I am currently in the third year of the PhD program at the Munsell Color Science Laboratory at RIT in Rochester, NY. Studying color science has fundamentally shifted the way I look around me and how–in the words of James Turrell–I see myself see. I have become an expert MATLAB user through the program, as I have used software development to study our visual system
Currently, I am developing my dissertation topic. Broadly, I am interested in understanding how our visual system uses the color of the illumination to form perceptions of object colors. It is my goal to develop a unique experimental apparatus that will allow me to probe this phenomenon (often referred to as color constancy) in novel ways.
Find out more about my past research below.
Image Copyright James Turrell
I am currently funded through my position at MCSL as the lab’s Color Metrology Specialist. My main task in this position is to learn as much as I can about our color measurement instruments and lab equipment from our lab guru, Dave Wyble, so that this information can be passed on to future generations of students after Dave retires. So, essentially, I am being paid to become an expert in color measurement!
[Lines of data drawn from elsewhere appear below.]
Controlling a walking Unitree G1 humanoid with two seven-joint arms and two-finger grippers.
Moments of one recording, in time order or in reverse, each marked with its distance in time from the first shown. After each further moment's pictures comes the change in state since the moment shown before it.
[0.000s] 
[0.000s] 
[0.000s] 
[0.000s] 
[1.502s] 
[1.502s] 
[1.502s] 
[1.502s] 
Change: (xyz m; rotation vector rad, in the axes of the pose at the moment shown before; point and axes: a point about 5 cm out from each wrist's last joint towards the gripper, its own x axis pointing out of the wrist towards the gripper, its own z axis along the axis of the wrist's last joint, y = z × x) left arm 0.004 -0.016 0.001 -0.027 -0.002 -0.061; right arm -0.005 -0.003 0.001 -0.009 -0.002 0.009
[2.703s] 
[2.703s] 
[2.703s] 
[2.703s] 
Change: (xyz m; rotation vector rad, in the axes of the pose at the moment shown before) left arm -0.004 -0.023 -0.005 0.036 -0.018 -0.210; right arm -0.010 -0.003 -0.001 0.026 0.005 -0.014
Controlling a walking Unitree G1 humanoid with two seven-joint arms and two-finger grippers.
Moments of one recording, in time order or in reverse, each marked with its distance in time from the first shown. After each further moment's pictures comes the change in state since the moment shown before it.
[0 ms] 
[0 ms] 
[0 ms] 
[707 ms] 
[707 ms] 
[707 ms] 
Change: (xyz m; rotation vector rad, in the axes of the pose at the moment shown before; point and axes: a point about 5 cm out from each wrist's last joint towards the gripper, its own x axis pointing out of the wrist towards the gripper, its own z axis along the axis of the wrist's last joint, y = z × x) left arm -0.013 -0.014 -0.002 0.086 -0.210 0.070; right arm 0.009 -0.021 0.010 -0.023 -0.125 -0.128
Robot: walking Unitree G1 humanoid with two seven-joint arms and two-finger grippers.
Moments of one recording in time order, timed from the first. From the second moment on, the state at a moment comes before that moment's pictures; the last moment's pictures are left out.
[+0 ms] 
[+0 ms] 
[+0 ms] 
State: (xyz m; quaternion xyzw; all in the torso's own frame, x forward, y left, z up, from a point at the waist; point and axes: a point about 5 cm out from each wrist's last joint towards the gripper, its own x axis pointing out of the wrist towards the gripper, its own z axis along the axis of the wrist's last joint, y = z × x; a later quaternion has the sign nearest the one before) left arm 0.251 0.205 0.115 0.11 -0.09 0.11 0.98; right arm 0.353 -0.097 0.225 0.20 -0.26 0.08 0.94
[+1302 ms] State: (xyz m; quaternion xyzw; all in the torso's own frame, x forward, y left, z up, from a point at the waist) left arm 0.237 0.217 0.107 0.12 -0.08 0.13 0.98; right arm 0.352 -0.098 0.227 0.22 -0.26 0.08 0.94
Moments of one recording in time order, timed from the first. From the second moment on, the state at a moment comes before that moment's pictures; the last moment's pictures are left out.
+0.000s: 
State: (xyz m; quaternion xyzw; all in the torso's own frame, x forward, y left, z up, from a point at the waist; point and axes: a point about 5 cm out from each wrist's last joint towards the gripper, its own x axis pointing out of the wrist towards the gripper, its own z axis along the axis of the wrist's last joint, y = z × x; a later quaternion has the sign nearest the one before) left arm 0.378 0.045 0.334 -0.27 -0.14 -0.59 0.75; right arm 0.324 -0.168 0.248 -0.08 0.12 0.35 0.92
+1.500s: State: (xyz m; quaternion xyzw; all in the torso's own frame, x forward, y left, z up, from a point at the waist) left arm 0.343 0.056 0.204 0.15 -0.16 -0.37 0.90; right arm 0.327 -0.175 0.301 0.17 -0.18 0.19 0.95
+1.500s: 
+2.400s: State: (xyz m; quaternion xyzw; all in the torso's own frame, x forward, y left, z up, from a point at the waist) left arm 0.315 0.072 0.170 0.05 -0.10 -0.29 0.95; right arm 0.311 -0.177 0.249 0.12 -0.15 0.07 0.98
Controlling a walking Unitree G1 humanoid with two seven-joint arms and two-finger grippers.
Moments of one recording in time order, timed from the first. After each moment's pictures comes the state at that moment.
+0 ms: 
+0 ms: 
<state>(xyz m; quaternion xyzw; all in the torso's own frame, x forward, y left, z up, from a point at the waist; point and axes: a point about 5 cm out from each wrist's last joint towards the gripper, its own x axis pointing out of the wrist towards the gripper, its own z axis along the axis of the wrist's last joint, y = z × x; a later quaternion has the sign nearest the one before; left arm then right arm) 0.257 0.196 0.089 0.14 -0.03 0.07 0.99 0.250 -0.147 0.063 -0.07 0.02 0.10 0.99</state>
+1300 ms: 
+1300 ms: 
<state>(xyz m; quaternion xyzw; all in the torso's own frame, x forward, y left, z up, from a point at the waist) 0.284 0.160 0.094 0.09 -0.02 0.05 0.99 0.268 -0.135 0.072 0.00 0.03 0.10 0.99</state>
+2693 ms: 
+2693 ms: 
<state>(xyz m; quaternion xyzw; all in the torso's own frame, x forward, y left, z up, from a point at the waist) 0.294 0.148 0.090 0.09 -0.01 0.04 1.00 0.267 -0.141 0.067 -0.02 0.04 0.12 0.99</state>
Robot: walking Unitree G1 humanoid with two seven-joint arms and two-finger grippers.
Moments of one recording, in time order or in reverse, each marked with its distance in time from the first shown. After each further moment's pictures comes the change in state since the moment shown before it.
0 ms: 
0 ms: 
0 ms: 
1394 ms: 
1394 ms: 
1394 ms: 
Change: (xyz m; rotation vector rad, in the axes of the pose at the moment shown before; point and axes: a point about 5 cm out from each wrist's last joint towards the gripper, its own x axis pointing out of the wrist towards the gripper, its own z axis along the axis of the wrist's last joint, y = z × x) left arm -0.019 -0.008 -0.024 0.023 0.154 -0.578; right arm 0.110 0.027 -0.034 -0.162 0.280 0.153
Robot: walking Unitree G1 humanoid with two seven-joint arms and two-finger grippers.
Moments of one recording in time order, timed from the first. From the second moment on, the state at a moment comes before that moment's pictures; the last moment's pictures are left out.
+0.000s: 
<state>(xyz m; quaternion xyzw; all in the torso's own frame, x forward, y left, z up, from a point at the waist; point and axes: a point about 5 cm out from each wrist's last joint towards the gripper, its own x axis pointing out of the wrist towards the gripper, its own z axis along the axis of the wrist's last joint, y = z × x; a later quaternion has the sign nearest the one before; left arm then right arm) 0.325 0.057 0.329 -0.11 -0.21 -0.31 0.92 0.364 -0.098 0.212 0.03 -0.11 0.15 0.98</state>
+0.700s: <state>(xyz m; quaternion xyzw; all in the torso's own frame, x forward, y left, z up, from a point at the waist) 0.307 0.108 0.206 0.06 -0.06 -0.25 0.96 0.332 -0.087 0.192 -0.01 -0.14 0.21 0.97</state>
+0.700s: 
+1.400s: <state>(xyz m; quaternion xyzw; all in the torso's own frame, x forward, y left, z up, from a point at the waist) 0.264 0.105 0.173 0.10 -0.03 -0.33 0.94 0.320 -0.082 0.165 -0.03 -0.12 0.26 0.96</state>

In addition to providing lab support to the department, I have also used this position to create a GitHub repository for our department. This repository is allowing us to share important MATLAB code that is used to do color calculations in research and to run some of our color measurement instruments. Collaborating on code with other students has allowed me to become more confident with object-oriented programming and performance-conscious programming.
In the above figure, does one set of six patches look more uniform in hue than the other? A past research project of mine looked at our perception of hue and hue-linear color spaces. This research resulted in a paper that will be published in the Journal of Perceptual Imaging, so if you are interested, I would recommend reading the paper there. In brief, I looked at whether Gaussian-shaped spectra of the same peak wavelength but varying bandwidths could be used as loci of constant hue (figure below left). I used those hue loci derive a color space definition using non-linear optimization in MATLAB (figure bottom right). I then ran a psychophysical experiment to compare how well different color spaces predict perceived hue (figure above).
The 2019-2020 school year also saw me complete a research project funded by HunterLab. Their Agera device that is capable of taking both spectrophotometric measurements and camera images without moving the sample. This combination allows for the measurement of inhomogeneous samples, which usually is not recommended with spectrophotometers. I helped HunterLab develop a robust colorimetric image processing pipeline. I also tested models for how the spectral reflectances of separate regions combine into a single spectrophotometer measurement. Significantly, I developed a process by which the spatial sampling function of the spectrophotometer could be derived, using a combination of images and spectrophotometric measurements.
Image copyright HunterLab.
The effect of illumination on color perception is an important question for warm-CCT “Night Modes” that are built into many electronic devices. Because the color of each pixel (under a normal white point) is defined simply by RGB and not by full reflectance spectra, it is impossible to say what the “true” color of that pixel should be under a warm-CCT white point. For a class project in 2019, I explored how different algorithms to shift the white point of a display generate slightly different results (above images).